Прикрыв глазки, Рина вздохнула. Как давно она об этом мечтала…
Чужой будильник непривычно тикал под самым его ухом. И Рэм не смог бы сказать, что это его сильно раздражало. Но оно настраивало на томительно тревожную волну. Вчерашнее весело пьянящее очарование неожиданной встречи, всколыхнувшей всю его душу, тихо уступало свое место обыденной реальности. Пора бы ему уже и опуститься с небес на грешную землю. Пришло время дать оценку всему произошедшему.
Лежащая рядом с ним женщина зашевелилась во сне и еще крепче прижалась к нему. На ее губах гуляла счастливая улыбка. Она спокойна, довольна, ей хорошо. В который раз она смогла добиться своего.
С нежной грустью смотрел Рэм на Маринку. Вот и снова она смогла урвать у судьбы кусочек счастья, которого ей так, может быть, сейчас не хватает.
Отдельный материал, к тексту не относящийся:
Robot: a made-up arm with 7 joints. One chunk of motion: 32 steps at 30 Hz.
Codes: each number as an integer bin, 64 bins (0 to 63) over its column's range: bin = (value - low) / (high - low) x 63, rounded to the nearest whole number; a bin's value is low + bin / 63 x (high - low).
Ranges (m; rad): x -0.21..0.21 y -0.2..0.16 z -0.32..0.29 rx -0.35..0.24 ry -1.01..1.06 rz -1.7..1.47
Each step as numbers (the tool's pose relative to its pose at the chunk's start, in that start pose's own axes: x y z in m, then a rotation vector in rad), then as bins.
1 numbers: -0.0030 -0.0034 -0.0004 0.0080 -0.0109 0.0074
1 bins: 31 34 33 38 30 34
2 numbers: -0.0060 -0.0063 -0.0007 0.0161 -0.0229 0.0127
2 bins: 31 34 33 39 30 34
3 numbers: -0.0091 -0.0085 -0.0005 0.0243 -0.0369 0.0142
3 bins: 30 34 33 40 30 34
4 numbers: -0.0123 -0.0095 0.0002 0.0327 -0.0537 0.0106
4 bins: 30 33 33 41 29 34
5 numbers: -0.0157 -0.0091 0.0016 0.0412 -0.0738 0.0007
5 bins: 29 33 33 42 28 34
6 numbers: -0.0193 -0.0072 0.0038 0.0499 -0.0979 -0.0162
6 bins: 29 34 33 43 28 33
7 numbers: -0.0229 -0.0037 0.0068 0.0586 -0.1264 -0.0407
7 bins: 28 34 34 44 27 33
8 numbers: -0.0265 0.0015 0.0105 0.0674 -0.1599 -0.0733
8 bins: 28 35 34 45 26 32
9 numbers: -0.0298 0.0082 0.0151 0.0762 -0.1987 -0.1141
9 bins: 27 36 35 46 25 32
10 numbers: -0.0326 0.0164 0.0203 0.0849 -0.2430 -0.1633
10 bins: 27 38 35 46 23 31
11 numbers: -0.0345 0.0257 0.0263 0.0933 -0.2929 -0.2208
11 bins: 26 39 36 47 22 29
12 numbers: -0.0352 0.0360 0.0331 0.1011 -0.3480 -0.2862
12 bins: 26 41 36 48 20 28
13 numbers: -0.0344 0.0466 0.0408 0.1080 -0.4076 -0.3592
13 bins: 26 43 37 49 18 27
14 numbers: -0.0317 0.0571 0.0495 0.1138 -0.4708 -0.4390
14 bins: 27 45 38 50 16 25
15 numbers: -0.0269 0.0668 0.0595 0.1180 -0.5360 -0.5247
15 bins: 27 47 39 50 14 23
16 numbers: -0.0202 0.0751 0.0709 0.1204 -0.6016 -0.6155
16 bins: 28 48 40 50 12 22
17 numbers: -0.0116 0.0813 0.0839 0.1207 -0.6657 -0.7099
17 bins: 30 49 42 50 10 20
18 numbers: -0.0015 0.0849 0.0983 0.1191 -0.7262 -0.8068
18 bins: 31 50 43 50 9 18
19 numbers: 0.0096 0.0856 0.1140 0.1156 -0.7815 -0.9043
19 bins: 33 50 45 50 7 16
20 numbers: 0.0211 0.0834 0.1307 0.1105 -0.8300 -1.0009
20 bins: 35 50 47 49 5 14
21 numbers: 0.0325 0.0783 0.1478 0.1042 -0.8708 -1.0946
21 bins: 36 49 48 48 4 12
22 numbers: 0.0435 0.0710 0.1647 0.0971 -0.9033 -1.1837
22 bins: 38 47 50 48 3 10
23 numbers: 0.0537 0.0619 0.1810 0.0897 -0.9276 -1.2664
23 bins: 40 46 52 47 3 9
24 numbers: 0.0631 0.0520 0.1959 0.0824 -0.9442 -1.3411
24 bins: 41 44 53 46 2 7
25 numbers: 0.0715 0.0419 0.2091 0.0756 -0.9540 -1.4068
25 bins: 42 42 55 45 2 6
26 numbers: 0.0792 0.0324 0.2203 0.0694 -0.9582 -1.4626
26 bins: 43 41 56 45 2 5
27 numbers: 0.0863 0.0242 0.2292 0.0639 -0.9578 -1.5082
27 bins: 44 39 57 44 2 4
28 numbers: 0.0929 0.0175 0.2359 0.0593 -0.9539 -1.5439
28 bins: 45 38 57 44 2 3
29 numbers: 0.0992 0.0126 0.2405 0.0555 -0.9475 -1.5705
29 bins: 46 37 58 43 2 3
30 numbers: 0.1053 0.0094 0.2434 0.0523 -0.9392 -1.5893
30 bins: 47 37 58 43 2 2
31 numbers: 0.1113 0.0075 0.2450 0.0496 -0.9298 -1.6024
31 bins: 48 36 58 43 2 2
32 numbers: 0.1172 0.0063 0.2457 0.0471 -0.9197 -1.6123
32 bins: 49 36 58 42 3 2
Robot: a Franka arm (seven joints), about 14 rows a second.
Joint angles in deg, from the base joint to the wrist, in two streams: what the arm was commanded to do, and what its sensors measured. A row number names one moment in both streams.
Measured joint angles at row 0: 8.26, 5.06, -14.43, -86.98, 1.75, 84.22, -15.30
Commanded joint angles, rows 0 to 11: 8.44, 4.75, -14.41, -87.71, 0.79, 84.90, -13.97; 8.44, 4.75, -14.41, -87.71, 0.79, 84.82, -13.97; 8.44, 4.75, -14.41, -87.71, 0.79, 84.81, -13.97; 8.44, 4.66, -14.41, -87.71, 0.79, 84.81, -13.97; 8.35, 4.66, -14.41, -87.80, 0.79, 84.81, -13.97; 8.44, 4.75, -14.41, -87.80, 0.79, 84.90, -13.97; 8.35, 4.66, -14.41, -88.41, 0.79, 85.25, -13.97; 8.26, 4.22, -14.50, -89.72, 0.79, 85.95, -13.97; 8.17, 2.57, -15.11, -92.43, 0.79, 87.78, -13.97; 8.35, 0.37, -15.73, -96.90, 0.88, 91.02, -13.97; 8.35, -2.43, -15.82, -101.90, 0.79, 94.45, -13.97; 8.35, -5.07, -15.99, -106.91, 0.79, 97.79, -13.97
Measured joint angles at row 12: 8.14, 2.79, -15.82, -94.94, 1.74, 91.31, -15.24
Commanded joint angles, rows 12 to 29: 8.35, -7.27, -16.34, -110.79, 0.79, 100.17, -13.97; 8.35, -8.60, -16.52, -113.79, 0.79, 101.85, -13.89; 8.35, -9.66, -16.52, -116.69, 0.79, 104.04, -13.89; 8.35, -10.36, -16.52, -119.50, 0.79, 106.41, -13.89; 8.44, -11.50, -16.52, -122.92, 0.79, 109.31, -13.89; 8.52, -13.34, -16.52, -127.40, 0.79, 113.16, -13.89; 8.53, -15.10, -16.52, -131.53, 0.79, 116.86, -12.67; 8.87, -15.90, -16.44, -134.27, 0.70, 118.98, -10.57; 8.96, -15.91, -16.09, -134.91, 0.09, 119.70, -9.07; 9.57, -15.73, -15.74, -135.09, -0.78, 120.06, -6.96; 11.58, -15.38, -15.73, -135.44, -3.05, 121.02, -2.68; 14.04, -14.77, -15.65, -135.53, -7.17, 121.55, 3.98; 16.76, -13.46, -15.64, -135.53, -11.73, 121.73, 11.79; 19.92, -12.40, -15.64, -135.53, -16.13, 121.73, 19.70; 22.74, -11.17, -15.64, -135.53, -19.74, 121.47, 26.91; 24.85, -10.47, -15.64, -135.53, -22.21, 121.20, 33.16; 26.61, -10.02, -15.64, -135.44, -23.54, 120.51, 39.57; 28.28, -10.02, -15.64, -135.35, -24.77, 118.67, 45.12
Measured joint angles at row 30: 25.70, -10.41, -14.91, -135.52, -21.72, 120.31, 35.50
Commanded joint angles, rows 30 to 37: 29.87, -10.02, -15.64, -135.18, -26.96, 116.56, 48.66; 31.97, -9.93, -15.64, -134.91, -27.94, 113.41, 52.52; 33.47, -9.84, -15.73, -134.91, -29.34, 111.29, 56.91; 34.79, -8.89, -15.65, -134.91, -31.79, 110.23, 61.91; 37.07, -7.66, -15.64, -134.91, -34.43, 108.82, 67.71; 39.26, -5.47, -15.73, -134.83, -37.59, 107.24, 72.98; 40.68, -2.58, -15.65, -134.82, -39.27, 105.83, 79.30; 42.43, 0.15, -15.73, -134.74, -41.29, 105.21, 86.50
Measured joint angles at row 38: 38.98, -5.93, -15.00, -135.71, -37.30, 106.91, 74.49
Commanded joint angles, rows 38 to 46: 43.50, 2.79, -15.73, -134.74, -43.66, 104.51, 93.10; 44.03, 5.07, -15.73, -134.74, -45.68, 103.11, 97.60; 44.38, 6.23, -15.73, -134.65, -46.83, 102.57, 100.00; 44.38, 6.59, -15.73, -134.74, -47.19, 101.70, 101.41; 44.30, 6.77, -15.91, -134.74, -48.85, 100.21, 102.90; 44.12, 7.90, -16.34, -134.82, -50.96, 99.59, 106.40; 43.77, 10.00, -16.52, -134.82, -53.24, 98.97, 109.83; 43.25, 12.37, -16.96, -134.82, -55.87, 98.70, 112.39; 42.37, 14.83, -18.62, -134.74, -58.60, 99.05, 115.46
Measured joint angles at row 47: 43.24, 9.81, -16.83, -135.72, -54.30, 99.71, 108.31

И раз ими дело сделано, то какая теперь разница в том, сколько он еще сможет подарить ей пьянящую возможность пребывания в этом радостном состоянии. Пусть ей будет хорошо. А со своей совестью он разберется потом. Семь бед – один ответ…
Пробуждаясь, Рина сладко потянулась всем телом. Она умилительно по-детски причмокнула губами и открыла глаза. Дивная сказка ей не приснилась. Он и точно существует, и находится рядом с нею.
Сбылось то ее потаенное, о чем ей жарко мечталось который год подряд с тех самых пор, как она увидела первых курсантов, приехавших в их военный городок для прохождения войсковой стажировки. Правда, тогда, кажется, приехали сумчане. Потом у них побывали хмельничане.
Последними в тот год отметились курсанты с их родного, как она считала, имея на то полное право, училища. Но тот, кто ей был нужен больше всех, с ними не приехал. Не прибыл он и на следующее лето.
В прошлом году она лицом к лицу столкнулась с одним офицером, и тот ее узнал. И она его сразу узнала. Он учился в той же батарее, что и ее муж Мишка. Этот Володька, да, именно так его все звали, популярно растолковал ей про существующий порядок стажа: кто и когда едет на практику. Судя по его словам, дивизион, в котором служил Рэм, должен был стажироваться на следующий после них год.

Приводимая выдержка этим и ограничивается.